■ What the task asks ■
For this exercise, copy out each line of the material below that includes "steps".
=== Section Start ===
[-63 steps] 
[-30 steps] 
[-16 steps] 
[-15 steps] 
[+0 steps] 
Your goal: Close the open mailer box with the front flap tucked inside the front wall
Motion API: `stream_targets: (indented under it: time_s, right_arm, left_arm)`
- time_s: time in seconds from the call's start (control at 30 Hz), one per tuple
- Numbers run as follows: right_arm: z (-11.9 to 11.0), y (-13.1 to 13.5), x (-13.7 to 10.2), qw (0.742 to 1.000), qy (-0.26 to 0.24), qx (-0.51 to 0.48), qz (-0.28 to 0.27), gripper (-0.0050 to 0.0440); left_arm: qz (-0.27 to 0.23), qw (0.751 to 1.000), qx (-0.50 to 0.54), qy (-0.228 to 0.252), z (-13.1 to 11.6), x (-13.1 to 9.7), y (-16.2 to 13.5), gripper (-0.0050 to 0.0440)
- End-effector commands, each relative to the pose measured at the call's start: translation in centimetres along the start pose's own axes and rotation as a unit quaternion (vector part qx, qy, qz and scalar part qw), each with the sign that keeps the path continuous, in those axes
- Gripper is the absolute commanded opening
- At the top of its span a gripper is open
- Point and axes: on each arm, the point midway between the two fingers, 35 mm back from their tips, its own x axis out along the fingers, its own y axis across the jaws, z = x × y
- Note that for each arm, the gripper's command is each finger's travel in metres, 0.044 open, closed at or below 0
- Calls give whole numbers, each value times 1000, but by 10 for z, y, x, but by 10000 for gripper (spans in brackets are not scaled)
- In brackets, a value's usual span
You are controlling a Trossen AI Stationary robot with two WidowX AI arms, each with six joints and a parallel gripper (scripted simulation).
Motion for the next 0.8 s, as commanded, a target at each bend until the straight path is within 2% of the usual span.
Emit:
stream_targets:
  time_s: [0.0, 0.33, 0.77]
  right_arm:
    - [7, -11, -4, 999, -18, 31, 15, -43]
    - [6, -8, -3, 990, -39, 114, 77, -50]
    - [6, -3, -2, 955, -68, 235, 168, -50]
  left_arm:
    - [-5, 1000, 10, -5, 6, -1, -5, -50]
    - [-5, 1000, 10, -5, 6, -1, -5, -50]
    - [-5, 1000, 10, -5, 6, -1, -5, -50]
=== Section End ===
■ Answer to this task ■
[-63 steps] 
[-30 steps] 
[-16 steps] 
[-15 steps] 
[+0 steps] 

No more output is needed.